First let me say that having an inside joke as the title of this post makes me smile.
Last night I was having dinner with bf and some friends. One friend asked me if I was writing, which reminded me that it was Thursday and I had no thoughts whatsoever for a blog today. This week has been very weird. I suppose it really started with last weekend when I caught a stomach flu. I don’t remember the last time I’d been that sick. Bf graciously took care of me, but then got sick himself. There were other things that happened this week that threw me for a loop but they aren’t things I’d like to air in this arena. All that to say, I hadn’t really thought about what to write for today.
Then suddenly it came to me, as I was making lunch for the kiddo, I could write about judgement. It has been an overarching theme this week. The trouble with writing about judgement is I could get in a bit of trouble. So I wondered if I should wait, put a little teaser on my blog this week, work on it and delve into the subject for next week. My final thought was, no I should not do that. Normally when I do that I end up not working on it, or not putting in as much effort as I wanted to.

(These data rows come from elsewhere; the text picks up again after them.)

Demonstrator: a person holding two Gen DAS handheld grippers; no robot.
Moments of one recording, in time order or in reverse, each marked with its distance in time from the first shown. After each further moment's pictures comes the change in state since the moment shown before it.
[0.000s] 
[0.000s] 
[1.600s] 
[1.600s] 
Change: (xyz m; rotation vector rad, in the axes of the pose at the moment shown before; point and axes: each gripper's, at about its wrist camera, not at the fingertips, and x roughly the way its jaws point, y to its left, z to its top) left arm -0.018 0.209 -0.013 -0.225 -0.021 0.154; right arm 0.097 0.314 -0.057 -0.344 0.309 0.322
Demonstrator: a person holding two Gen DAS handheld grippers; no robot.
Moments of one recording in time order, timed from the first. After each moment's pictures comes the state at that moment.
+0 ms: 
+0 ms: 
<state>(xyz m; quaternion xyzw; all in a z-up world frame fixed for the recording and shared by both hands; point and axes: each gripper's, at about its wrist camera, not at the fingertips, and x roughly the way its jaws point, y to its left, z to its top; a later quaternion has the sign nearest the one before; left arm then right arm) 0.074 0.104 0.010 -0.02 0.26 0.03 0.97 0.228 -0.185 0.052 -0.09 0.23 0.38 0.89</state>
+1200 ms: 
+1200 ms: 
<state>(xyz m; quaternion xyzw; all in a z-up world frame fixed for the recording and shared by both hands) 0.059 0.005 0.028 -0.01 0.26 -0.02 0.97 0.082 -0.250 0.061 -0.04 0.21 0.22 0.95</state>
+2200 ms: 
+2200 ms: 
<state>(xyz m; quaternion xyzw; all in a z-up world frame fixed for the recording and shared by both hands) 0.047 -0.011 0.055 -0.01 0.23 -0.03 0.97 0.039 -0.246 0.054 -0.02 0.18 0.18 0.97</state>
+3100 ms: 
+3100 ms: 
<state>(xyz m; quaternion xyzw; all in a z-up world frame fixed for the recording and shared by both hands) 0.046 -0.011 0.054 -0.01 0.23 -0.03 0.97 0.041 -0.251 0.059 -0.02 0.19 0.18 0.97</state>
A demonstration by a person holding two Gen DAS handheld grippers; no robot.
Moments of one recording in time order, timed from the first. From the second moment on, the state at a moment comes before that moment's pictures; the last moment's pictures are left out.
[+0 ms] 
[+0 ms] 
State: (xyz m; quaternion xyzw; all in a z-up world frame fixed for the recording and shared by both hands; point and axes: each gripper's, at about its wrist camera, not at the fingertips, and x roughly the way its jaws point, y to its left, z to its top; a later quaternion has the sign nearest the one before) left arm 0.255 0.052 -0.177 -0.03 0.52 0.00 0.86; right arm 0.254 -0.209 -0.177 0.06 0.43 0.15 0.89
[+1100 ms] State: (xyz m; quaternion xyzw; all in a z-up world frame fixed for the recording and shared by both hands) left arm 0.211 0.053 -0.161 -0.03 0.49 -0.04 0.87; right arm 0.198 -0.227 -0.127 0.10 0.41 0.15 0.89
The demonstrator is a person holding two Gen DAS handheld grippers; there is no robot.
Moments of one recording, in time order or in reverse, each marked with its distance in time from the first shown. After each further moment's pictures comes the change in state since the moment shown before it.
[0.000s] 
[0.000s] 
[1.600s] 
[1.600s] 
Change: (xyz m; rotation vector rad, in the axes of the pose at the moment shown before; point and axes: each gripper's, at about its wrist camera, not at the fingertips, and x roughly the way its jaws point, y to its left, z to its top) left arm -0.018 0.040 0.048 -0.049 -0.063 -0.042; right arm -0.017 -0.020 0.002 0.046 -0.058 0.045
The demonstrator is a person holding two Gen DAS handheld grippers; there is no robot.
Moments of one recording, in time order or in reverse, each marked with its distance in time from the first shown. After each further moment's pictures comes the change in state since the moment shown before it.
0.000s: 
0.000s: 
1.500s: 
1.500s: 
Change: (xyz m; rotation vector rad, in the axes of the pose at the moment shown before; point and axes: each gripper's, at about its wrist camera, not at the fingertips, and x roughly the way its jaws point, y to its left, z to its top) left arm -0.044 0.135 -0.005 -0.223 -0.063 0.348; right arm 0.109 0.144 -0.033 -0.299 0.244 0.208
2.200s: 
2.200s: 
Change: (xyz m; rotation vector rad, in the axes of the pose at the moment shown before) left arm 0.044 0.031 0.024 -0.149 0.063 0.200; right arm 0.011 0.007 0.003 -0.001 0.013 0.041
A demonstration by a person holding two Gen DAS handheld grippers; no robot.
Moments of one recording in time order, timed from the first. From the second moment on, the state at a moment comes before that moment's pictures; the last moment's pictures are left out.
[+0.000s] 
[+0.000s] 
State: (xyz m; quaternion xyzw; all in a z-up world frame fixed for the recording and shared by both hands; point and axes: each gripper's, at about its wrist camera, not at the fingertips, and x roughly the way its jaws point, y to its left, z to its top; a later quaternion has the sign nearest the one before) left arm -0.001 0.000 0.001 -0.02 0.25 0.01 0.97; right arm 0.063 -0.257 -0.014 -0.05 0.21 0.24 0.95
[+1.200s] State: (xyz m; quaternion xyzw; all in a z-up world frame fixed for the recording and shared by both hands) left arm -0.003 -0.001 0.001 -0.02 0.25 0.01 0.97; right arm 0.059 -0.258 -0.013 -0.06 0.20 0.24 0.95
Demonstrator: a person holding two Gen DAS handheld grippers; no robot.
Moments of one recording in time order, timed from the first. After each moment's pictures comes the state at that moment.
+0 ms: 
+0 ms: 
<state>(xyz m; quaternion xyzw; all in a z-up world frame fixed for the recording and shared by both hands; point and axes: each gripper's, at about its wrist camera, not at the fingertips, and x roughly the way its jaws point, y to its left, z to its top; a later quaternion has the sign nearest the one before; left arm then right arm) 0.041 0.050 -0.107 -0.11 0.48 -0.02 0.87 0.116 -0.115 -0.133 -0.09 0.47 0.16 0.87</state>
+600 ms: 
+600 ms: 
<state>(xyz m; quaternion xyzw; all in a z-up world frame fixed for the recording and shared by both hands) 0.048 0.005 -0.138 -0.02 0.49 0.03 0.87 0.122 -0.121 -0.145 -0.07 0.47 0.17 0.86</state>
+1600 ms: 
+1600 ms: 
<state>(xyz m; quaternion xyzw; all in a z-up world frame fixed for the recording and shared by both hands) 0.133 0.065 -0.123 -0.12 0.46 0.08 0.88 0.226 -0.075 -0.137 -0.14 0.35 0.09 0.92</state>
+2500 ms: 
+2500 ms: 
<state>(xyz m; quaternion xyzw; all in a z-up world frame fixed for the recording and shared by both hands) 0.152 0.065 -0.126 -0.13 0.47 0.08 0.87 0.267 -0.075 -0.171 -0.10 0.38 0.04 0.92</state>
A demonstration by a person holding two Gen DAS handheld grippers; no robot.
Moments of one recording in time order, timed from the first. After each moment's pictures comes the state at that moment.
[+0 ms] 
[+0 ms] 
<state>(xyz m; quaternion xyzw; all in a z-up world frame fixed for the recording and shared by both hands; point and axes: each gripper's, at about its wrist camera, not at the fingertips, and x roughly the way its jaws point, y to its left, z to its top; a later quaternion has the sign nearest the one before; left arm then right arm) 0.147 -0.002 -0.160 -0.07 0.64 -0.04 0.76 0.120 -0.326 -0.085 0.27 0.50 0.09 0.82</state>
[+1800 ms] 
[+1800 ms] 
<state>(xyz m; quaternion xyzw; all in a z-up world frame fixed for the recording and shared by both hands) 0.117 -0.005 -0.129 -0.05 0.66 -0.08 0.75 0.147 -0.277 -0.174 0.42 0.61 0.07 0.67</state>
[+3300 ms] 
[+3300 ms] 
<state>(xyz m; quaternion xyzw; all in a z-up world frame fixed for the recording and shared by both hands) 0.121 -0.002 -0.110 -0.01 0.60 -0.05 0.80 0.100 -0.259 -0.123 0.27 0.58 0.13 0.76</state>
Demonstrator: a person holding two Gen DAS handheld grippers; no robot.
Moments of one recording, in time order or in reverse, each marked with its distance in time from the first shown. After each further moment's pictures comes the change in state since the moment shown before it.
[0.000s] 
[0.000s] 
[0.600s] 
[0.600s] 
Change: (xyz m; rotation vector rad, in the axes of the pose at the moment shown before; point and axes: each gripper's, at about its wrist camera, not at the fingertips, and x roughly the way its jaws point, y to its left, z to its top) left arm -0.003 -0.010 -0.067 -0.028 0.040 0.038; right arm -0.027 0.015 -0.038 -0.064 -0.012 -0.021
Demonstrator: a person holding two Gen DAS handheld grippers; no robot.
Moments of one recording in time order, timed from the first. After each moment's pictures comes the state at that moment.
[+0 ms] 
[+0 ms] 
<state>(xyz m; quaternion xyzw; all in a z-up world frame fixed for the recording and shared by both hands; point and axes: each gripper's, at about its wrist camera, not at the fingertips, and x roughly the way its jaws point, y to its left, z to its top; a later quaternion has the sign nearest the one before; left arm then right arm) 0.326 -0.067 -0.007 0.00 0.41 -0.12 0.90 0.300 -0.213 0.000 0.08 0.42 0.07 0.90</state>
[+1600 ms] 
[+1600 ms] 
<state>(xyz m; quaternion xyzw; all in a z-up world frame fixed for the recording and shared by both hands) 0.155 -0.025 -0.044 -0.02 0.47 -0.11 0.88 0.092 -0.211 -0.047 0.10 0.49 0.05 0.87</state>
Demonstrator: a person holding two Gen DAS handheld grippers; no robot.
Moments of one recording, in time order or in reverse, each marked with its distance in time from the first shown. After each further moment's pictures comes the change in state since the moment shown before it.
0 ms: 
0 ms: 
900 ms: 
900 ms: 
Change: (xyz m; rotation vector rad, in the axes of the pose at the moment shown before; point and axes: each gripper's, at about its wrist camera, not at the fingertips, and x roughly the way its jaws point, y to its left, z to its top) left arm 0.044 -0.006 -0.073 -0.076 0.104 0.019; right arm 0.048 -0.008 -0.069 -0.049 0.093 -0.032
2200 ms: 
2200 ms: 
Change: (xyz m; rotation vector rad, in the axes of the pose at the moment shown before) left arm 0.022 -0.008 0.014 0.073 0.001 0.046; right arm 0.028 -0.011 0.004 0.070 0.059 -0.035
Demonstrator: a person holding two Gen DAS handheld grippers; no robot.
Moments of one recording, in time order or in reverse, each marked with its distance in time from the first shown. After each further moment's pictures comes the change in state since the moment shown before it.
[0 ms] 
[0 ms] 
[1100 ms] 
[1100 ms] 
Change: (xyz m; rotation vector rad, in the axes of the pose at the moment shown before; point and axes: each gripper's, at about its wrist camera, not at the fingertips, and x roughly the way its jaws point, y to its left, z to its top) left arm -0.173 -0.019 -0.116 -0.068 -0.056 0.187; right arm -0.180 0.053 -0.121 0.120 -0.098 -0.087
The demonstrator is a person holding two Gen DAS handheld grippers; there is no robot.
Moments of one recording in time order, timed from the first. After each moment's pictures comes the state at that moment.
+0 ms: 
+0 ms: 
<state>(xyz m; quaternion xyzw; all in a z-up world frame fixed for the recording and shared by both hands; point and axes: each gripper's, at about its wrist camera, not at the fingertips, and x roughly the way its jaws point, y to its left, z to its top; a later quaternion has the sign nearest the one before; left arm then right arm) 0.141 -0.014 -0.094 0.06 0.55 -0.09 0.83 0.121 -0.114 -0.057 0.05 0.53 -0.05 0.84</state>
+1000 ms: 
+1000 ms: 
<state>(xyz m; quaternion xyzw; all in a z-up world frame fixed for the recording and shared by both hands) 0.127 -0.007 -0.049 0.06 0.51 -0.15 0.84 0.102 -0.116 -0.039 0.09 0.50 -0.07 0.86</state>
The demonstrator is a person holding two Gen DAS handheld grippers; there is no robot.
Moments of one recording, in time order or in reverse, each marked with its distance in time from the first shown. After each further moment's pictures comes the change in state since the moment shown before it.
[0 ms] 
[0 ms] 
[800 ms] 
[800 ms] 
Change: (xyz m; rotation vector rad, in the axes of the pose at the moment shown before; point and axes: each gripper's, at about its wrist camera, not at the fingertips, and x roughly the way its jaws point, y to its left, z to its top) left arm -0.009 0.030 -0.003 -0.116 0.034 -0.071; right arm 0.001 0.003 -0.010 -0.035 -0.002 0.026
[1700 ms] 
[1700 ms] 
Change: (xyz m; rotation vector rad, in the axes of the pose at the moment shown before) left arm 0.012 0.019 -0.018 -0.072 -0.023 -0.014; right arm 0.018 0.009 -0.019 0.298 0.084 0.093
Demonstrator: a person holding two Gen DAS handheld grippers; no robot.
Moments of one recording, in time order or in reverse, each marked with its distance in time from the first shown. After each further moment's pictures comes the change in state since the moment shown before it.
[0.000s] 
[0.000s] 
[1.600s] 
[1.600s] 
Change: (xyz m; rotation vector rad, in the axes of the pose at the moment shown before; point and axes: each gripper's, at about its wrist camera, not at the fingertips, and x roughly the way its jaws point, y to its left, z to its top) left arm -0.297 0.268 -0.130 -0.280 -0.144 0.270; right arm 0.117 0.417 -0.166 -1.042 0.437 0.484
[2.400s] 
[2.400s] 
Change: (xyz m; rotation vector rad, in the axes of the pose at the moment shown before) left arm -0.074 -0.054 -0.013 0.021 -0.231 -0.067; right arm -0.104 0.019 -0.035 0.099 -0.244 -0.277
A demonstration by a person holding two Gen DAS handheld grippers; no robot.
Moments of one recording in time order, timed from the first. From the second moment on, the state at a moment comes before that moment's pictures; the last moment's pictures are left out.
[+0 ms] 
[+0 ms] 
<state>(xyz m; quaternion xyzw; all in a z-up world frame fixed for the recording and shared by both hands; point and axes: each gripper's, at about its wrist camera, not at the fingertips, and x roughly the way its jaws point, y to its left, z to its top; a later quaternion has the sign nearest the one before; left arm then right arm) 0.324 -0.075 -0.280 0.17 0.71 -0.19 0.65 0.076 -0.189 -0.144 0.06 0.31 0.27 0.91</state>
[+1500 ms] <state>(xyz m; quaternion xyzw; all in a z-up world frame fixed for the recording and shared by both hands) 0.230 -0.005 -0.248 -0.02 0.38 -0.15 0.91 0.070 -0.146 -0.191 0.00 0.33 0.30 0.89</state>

So even if it gets me a few nasty comments, here goes my post about judgement.
I’ve noticed there is a largely negative connotation with judgement. Which I think is a bit silly since we all do it. You can disagree with me if you want to, but just try something first. Think of the last time you met someone you had never met before. What were some things you noticed, their hair, clothes, looks? Did you really have no thoughts whatsoever about those things you noticed? Were all the thoughts you had about that person negative, or positive? I think therein lies the problem. Judgements are not always negative, they can be positive too.
Thinking something like ‘what a neat person, I think we have a lot in common’ is just as much a judgement as thinking ‘this girl is so obnoxious, I will never hang out with her again.’ The thing that makes it complicated is the fact that positive judgements go by another name, compliments. But I believe they are essentially, still judgements. Each person faces judging differently. There are many approaches and opinions, but I’ve noticed there to be at least three groups of people.
The first group I’ll call the “No Judgement Crowd.” These are the folks that are always proclaiming they do not judge ever. I always feel a little wary when I’m talking with someone I don’t know very well and they say repeatedly ‘no judgement.’ Mostly because it makes me wonder if they’re reminding themselves not to judge. Then I start to worry because generally the folks who say ‘no judgement’ are the ones who think of judging in a negative way. So each time they say ‘no judgement’ I wonder what it is I said that made them think of me in a negative light.
The second group I’ll call the “All Judgement Crowd.” These people generally think that judgements are negative, but are ok with that. They judge all the time because, similar to my point of view, everyone judges, they just aren’t afraid to do it. My experience with these people is they are difficult to impress and once they form an opinion of you it’s hard to change it.
The third group I’ll call “My Crowd” because this where I think I fall. These are the ones that believe judgements exist and everyone does it, but it’s not always a negative thing. They try their best to not pass negative judgements on people but don’t beat themselves up if they do. Because hey, nobody is perfect.
I’m not saying that these are the only groups there are. I’m also not saying that every person who has ever uttered the words ‘no judgement’ falls into the first group. These are broad generalizations I’m using to explore the different sorts of people I’ve encountered. If you don’t like it well, go ahead and judge me.